The separatists claim it is a case of a people seeking to rule themselves, to protect their culture and rights. This may make for fine-sounding ‘moral’ argument – but it is unfounded when held against both international law and historical and modern-day fact.

It is true that the occupied territories are today largely ethnically Armenian. But this came about by force – almost one million Azerbaijanis were ejected from their homes and now live as internally displaced persons across Azerbaijan. And then, after the separatists had taken control, further Armenians were resettled there from Armenia itself.

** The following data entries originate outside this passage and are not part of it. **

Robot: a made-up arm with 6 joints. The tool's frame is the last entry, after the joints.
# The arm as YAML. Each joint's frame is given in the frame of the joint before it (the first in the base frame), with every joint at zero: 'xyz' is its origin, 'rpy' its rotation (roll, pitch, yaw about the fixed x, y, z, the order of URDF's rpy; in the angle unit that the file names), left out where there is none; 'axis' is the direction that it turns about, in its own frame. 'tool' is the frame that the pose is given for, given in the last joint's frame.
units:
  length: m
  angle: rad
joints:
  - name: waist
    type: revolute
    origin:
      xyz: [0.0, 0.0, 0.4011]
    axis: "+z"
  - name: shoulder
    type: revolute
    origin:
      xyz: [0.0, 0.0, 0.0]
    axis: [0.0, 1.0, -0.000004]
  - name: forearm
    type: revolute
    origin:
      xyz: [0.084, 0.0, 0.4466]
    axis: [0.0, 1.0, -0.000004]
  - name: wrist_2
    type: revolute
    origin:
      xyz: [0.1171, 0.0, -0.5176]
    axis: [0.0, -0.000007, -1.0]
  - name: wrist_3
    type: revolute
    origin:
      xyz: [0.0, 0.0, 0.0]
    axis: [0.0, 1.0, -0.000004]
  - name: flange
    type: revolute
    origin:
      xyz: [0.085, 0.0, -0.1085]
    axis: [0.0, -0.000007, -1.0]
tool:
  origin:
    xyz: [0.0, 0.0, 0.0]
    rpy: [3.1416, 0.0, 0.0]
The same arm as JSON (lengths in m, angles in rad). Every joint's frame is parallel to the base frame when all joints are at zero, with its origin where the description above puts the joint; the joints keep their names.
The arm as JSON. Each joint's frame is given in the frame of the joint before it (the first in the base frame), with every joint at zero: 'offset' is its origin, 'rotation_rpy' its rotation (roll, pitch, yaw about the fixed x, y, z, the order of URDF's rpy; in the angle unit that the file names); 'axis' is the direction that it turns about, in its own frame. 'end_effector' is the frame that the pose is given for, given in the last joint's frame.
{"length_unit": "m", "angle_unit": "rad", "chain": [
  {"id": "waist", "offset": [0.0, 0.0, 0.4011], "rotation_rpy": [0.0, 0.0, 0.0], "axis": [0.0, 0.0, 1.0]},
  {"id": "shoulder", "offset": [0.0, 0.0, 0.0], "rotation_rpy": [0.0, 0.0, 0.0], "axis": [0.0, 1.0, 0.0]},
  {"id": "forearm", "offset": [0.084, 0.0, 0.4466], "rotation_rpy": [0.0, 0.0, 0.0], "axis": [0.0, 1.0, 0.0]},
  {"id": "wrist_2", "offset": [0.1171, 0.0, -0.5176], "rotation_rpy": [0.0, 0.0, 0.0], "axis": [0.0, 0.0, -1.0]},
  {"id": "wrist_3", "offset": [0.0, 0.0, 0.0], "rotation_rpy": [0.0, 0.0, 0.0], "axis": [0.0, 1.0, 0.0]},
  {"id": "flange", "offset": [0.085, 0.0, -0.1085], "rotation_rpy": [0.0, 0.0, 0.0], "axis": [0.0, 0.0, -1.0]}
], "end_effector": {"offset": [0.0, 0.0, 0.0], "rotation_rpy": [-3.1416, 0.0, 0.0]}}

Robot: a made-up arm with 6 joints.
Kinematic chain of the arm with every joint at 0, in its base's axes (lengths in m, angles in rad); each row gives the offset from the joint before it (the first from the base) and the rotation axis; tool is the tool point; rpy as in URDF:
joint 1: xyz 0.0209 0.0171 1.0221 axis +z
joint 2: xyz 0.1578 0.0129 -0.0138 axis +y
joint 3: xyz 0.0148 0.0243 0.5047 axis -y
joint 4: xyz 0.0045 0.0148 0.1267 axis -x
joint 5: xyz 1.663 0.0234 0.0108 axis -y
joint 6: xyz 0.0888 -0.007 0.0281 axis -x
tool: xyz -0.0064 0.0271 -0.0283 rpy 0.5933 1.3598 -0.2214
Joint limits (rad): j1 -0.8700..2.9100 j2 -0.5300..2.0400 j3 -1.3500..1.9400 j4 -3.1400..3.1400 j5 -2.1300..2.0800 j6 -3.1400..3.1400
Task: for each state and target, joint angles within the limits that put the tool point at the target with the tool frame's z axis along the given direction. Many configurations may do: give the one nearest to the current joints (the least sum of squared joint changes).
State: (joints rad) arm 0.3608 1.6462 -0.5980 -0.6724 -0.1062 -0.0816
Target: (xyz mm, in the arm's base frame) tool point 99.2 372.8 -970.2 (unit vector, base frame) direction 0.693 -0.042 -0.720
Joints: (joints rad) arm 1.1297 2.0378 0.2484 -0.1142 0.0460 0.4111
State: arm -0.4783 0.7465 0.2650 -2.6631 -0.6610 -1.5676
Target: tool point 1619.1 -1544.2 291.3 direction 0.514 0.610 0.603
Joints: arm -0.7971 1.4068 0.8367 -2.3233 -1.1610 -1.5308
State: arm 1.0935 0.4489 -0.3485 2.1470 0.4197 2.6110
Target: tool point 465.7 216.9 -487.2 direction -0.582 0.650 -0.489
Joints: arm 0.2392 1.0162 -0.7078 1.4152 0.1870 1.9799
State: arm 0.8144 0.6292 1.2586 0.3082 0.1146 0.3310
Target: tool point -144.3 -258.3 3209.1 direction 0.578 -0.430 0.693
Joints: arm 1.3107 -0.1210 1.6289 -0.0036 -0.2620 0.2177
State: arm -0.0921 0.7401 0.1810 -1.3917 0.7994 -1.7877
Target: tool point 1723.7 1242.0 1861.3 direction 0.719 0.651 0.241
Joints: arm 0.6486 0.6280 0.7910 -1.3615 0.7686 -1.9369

A decisive ethnic majority, especially one secured through war, is not a justification for statehood.

Neither is there any requirement under international law for the occupied territories to be recognised as an independent state, in order to protect ethnicity, heritage and religion. Such protections exist under the national laws of Azerbaijan and its international human rights obligations including the European Convention on Human Rights. There is no legal basis for creating a second Armenian state within Azerbaijan.

The lasting solution would be for those Azerbaijanis who were displaced between 1988 and 1994 during the Armenian-Azerbaijan war to be allowed to return to their homes, as is their lawful right, and, together with ethnic Armenians, to find a way to live there together as part of the territory of Azerbaijan.

Essential for doing this will be to strip away the distortions that surround the ‘territorial integrity versus self-determination’ debate, and to understand both the applicable international law and the factual realities. This may be hard to achieve but it is vital for upholding international law and for an enduring peace.